# Thoughts on an old Fisher Mt Tam



## bewheels (Jul 17, 2013)

Hi All,
I have a 1985-86 Fisher Mt Tam. I bought a one new in 85' but the seat collar separated from the seat tube within the first month. So they sent me an 86' model at the end of 85' because they did not have any more 85' green/yellow fades left to send me.

I rode it all the time for 3 years before it became a back-up bike and lived in the garage up until now. I am considering selling it but am not sure of potential interest or value. The only one I see on eBay is this one - http://www.ebay.com/itm/Vintage-198...e-Shimano-Deore-XT-20-Bike-Blue-/350530183343

Any thoughts or advice?

Thanks


----------



## jpromo (Jul 17, 2013)

I don't know the value but that ebay seller, BBC bikes, would not be a good reference point for price. He is commonly discussed here and his prices are often 4x the value. Early MTB stuff defnitely has a strong following. You may want to check out the forums at mtbr.com as this would be their specialty. Good luck.


----------



## Biss-Ness (Jul 17, 2013)

MT Tams can be cool bikes to keep. Do you have any pictures? Also Check the bottom bracket for serial numbers.


----------



## bewheels (Jul 17, 2013)

Thanks guys - I will grab some pictures and the serial number and post them back here.


----------



## bewheels (Jul 18, 2013)

*Pictures*

Here are a few pictures of the bike... The reason for the black bars is that Fisher had a recall on their bars. This is the replacement set they sent. They would not send me a matching set.


----------



## Biss-Ness (Jul 18, 2013)

pictures are nice, did you check the serial numbers?


----------



## bewheels (Jul 20, 2013)

Final go to it. The serial number is "21T45".


----------



## tDuctape (Jul 20, 2013)

Some nice fillet brazed goodness. I really like the green/yellow. 

Keeper.


----------



## Biss-Ness (Jul 21, 2013)

bewheels said:


> Final go to it. The serial number is "21T45".

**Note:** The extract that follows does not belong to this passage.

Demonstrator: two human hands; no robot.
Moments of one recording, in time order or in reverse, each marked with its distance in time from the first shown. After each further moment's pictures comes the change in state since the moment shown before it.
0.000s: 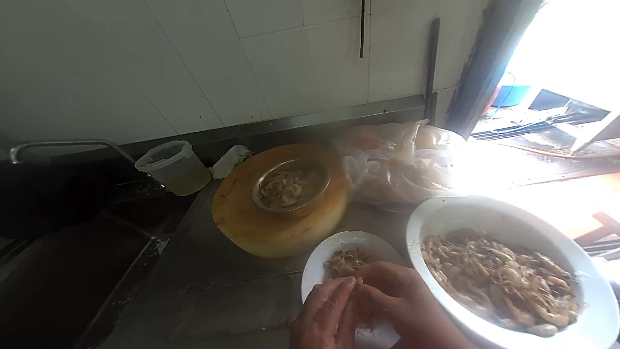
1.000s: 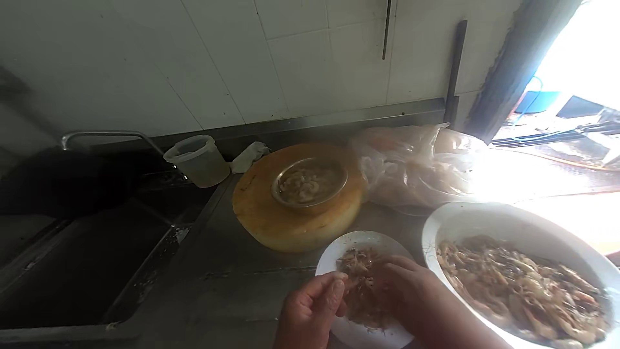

Did you happen to see the letters TET some where on the bottom bracket? I would say the value is between $300 and $450 to the right person. GLWS


----------



## bewheels (Jul 22, 2013)

No, the only thing I am seeing is "21T45". 

Thanks


----------



## tDuctape (Jul 24, 2013)

TT didn't make them all


----------



## bewheels (Jul 25, 2013)

Aemmer said:


> TT didn't make them all




Not sure what that means. Can you elaborate?


----------



## Biss-Ness (Jul 25, 2013)

Some of these early Fishers were welded or brazed by Tom Ritchey or Tom Tesdale who later built classic bikes for other companies. Cool Fisher tho, I would keep it.


----------



## Tin machine (Jul 25, 2013)

*mt TAM score*

I was lucky enough to own one , I was visiting my mother inlaw in a rehab center close to jacksonville beach , while waiting for my wife to finish her visit , I pulled up craigslist ,saw a gary fisher bike on cl , I bought it and another bike both , paid 65 bucks for the bike ....it turned out to be a mt Tam made by TET Tom the frame builder , all black bike with shimano deore xt across the board , one of my alltime greatest scores ....I sold it to a guy in ca for 565 bucks plus shipping , at the time there was one on ebay in mint conditon for 1699.00 ....sweet bike !! some days a diamond ...somedays a stone


----------



## Biss-Ness (Jul 25, 2013)

Tin machine said:


> I was lucky enough to own one , I was visiting my mother inlaw in a rehab center close to jacksonville beach , while waiting for my wife to finish her visit , I pulled up craigslist ,saw a gary fisher bike on cl , I bought it and another bike both , paid 65 bucks for the bike ....it turned out to be a mt Tam made by TET Tom the frame builder , all black bike with shimano deore xt across the board , one of my alltime greatest scores ....I sold it to a guy in ca for 565 bucks plus shipping , at the time there was one on ebay in mint conditon for 1699.00 ....sweet bike !! some days a diamond ...somedays a stone




I still wish I would have bought that bike! It was a gem.


----------



## tDuctape (Jul 25, 2013)

http://tetcycles.com/bikes/about/


----------